Milton Friedman once said open borders and
the welfare state are incompatible. This is easy to prove in
California, where, according to a recent essay by Victor
Davis Hanson, half of all immigrant households are on welfare and the state
accounts for a third of the nation's welfare recipients with only 12% of its
population, even as 20% of California's population lives below the poverty
line. Recent figures published in Europe's economic powerhouse,
Germany, indicate that following Angela Merkel's disastrous open-borders
experiment of two and a half years ago, that country is well on its way to
joining California in proving the wisdom of Friedman's admonition, to the huge
detriment of the German people.
Official figures of the German statistical office show that
beginning in 2015, Germany accepted 1.4 million asylum
applications. According to detailed
figures from 2016, 71.4% were granted asylum or "subsidiary"
protected status, while 28.6% were rejected. Being rejected,
however, did not at all mean that you had to leave Germany or were in danger of
being deported. Most of those rejected filed an appeal (64,251 in
2016), and 31.7% of those received a negative decision. Even then,
few of those rejected left voluntarily, and even fewer were
deported. According to the daily Die Welt, citing government
figures, most of the migrants remain in Germany, regardless of the asylum
decision.
Because very few of the refugees would qualify as persecuted for
their political or religious beliefs, the traditional reasons for claiming
refugee status, under Merkel, the German government has de facto created
a right to better life for migrants from poor countries, which means that the
economic incentives to migration remain extremely powerful. Indeed,
nobody in Germany has any illusions about this. The difference
between the nominally conservative CSU of Bavaria and the pro-immigration
social democrats (SPD), for instance, is that the former want to limit
immigration to 200,000 per annum, while the latter do not want any limits at
all.
In reality, this is a phony debate, because German law allows chain
migration, which means that the actual numbers will be dramatically higher in
the future, regardless of politicians' grandstanding. The law says a
recognized refugee has the right to bring in his spouse and children, while
minor migrants, who made 36% of the total in 2016, can also bring their parents
and their siblings. Since 2015, 230,000 migrants have had their
reunification applications accepted, while another 390,000 refugees from Syria
alone will be eligible by the end of 2018, according to the Focus Online weekly
of August 29, 2017. On the basis of these figures alone,
reunification will bring at least 2.5 million migrants in the next few
years.

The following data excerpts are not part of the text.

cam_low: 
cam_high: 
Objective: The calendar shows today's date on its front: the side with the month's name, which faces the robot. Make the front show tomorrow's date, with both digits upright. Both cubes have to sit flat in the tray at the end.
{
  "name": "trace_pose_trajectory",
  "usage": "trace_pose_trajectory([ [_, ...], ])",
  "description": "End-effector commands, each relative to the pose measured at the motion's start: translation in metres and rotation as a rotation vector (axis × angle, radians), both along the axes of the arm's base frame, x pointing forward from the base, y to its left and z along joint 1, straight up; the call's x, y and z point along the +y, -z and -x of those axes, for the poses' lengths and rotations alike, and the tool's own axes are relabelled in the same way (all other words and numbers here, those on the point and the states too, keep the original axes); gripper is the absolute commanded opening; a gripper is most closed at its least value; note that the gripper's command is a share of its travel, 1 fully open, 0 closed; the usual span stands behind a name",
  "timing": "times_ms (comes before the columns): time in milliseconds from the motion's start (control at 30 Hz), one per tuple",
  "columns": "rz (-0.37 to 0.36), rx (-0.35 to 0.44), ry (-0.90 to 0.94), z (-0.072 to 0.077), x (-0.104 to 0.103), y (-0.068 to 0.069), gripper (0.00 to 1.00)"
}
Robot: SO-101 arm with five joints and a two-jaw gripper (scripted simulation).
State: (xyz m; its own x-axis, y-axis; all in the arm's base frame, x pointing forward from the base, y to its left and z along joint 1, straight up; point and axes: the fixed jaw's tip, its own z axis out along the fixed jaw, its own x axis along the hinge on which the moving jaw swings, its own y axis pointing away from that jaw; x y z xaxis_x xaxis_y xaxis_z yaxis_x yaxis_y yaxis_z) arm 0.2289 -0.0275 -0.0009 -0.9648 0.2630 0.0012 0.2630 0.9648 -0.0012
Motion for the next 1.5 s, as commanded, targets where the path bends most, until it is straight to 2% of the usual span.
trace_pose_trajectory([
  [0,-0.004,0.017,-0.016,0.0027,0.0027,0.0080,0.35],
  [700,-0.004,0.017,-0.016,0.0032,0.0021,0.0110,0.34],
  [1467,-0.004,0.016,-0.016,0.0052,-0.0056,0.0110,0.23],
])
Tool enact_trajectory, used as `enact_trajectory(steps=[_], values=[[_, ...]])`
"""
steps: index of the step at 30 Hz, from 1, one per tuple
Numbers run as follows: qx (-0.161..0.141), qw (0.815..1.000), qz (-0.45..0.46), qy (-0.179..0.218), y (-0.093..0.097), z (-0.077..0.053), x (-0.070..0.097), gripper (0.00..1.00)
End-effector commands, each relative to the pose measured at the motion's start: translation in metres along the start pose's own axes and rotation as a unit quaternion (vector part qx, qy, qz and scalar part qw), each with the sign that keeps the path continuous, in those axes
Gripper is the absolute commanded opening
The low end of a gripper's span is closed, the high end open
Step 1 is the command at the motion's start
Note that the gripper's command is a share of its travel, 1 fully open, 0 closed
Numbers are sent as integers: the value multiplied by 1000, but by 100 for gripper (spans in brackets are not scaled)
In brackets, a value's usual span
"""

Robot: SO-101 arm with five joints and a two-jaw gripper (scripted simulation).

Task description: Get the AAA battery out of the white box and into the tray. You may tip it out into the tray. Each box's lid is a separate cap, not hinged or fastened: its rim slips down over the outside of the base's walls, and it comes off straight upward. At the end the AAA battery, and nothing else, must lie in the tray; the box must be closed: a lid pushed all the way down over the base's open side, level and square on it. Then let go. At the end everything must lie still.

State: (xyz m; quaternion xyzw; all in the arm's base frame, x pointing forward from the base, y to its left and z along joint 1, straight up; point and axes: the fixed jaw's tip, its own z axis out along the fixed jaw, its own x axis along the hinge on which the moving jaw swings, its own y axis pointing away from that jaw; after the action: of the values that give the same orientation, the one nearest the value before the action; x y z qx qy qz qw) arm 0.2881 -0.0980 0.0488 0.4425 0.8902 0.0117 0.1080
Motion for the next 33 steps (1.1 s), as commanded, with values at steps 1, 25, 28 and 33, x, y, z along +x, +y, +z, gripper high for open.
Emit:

Should the approved minimum of 200,000 migrants per year
materialize, which is nearly certain, the yearly addition of mostly Muslim and
mostly young migrants would swell to approximately 800,000. This
could easily overwhelm a country that has a median age of 47.1 and
a fertility rate of 1.47,
nearly a third below replacement.
Dismal as these prospects are, of more immediate concern are the
huge and clearly unsustainable social and economic costs of the large-scale
migration that has already taken place. The mainstream media in
Germany are as predictably leftist and pro-immigration as their American
counterparts and are notoriously reluctant to report the reality, but the
numerous existing think-tanks and institutes make sure that it cannot be hidden
for long. Various institutes estimate migrants per capita cost at
2,500 euros per month and twice as much for unaccompanied
minors. The total cost per
year per million refugees ranges from a low of 30 billion euros by the
federal minister of development, Gerd Mueller, to 77 billion euros and
more. It's worth noting that even the lowest figure is higher than
the 27 billion euros Germany spends on its defense budget and that the actual
number of migrants at present is already much closer to 2 million.
Perhaps the most disturbing finding about the new wave of migrants
is that contrary to the early sanguine predictions by the left of a new
"Wirtschaftswunder" in Germany on account of the migrant labor, the
future is anything but rosy. Research has shown that most new
migrants have neither much of an education nor any skills. According
to the World Bank, only 6% of Syrian refugees have finished high school, and
59% do not have any education. And the Syrians are considerably
better off in this respect than migrants from Africa – or Afghanistan, for
instance, where 52% of the male migrants are illiterate.
Nor are earlier assimilation efforts with the gastarbeiter of
the 1960s and 1970s much of a success. According to a study of
the German Institute
for Economic Research, most Turks in Germany still live off
welfare. They also continue to entertain strong Islamist sympathies
after decades of living in Europe. Sixty-three percent of them voted
for the Islamist Erdoğan in the recent referendum in Turkey, a percentage considerably
higher than that in Turkey proper.
Finally, Chancellor Merkel again threatened Eastern Europe with
economic consequences in a speech to the Bundestag on February
22. Follow my disastrous migration policies and take your "fair
share" of migrants, she told them, or else. This is the kind of
"solidarity" Eastern Europe should have no problem refusing.